X-Men – Legacy #209: A Medical Review
X-Men: Legacy #209
Mike Carey, writer
Scot Eaton, penciler
After being shot in the head at the end of the Messiah X storyline, Charles Xavier lies comatose. He is captured by Exodus, the leader of the Acolytes. Realizing that he does not have the skill to heal Xavier, Exodus brings in Erik Lehnsherr, the ex-mutant formerly known as Magneto, to restore the professor’s consciousness. Eric is assisted by the woman/machine hybrid Karima Shapander, the Omega Prime Sentinel.

Sentinel: Effectively, I’m creating a local super-conductor within the professor’s nerve tissue. It will lower neural trigger points exponentially — encourage his body to make connections…
Sentinel’s plan is, to put it succinctly, a very bad idea.
First, it’s clear that she has no idea what she’s talking about, because the resting potential of cells is measured in volts, not amps — which are completely different units of measurement. Amps measure current, but potential difference (i.e. voltage) is what is important here. For the record, the average resting potential of nerve cell is -70mV.
Lowering the threshold of nerve cells like Sentinel describes will not “encourage the brain to make connections,” instead it will cause thousands — if not millions — of neurons (nerve cells) to fire off all at once. We doctors have a name for this phenomenon; it’s called a seizure. It’s going to do nothing to make Xavier healthy; in fact, in his weakened state, a seizure just might kill him.
May 9th, 2008 at 12:00 pm
Hey, Doc. I’m curious for your opinion on a related matter. I show my physics students the part of “The Matrix” where Morpheus talks about using the human body as a battery, and we talk about if its fesible. Certainly if it was just thermal generation (combined with a source of fusion of unknown efficiency), you could hook any large mammal and burn calories. So other than story telling, is there a reason the Matrix isn’t run on cows. Or lions, and tigers, and bears (oh my!)?

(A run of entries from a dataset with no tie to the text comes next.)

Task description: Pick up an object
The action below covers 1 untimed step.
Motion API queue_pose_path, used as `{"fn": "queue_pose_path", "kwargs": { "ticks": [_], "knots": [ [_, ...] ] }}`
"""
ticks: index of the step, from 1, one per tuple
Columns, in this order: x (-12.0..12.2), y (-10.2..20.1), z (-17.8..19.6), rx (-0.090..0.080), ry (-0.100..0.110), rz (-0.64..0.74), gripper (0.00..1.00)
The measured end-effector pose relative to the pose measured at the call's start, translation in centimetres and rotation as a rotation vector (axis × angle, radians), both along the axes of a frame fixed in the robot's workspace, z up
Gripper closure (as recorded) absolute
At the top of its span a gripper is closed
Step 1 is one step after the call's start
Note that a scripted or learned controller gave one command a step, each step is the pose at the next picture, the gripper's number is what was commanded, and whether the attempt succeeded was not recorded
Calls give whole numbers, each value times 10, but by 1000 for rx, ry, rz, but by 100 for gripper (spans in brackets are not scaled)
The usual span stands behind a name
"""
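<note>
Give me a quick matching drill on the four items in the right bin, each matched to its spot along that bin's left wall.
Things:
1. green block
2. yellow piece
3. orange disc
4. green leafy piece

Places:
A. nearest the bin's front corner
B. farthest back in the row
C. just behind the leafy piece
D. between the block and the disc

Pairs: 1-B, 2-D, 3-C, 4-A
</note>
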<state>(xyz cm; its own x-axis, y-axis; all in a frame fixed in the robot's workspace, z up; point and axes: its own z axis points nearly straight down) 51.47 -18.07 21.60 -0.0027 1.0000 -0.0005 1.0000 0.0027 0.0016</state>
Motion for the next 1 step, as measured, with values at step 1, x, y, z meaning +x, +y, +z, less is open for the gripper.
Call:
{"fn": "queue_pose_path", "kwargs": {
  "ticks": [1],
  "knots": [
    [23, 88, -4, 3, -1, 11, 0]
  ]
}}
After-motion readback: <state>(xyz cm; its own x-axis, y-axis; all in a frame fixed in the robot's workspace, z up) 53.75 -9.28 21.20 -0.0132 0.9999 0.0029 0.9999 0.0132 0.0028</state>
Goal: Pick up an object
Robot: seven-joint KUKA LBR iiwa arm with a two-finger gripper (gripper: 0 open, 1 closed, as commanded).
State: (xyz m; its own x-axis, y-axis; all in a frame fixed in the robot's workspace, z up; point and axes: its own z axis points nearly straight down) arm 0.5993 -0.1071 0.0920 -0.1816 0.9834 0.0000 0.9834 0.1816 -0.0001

Is it based on our prodigious production of brain lightning? Humans making more electrical discharges per synapse?
May 9th, 2008 at 3:15 pm
Human brains are energy hogs, accounting for about 20% of the resting metabolism, on the order of 20 W. Most of this is due to ion pumps maintaining the -70 mV resting potential. We do not have that much extra synapses compared to other mammalian brains, the number of synapses per neuron remains fairly constant (~8000) regardless of brain size.
The only remotely plausible explanation for the “batteries” is that the system uses human brains as coprocessors and that Morpheus mixes up electric power with computing power. It is a big background process: Matrix@home!
May 9th, 2008 at 4:46 pm
It isn’t even remotely sensible as an energy source. Simple thermodynamics would suggest that whatever they are feeding the humans on would be more efficient fuel to create energy directly than by feeding it to a human and then somehow collecting excess “energy” from that (and what sort of energy anyway: heat? electrical impulses?) Even if human beings didn’t expend energy on all sorts of cellular and organ processes that all constitute energy used up.
Think of someone in a hospital on life support. Keeping a person alive is not a way to MAKE energy, it’s a way to EXPEND energy.
The movie never really even explains why it needs to hook humans up to some vast inner world in which it must fool them into staying “asleep”… just to use them as fuel. Why not simply lobotomize them and be done with it?
May 9th, 2008 at 8:57 pm
I always substituted processing power for electrical power when watching those movies. Made it so much more satisfying to watch, and made a stab at explaining why Neo could alter his surroundings. (Really now, if they were in a virtual reality that was run on processors entirely separate from their own brains, how could they magically change the programming just by thinking about it? I can only suspend my disbelief so much.)
May 9th, 2008 at 9:06 pm
Bad: With regards to The Matrix, I think the film-makers were sacrificing actual scientific feasibility in favour of the metaphor that they were trying to communicate: a sort of mix of the “brains in vats” theory in epistemology and some neo-Marxist stuff (the system running on the blood/energy of the workers, etc); as well as a few other things as well, obviously. Thinking too literally about the whole thing may be detrimental to one’s enjoyment.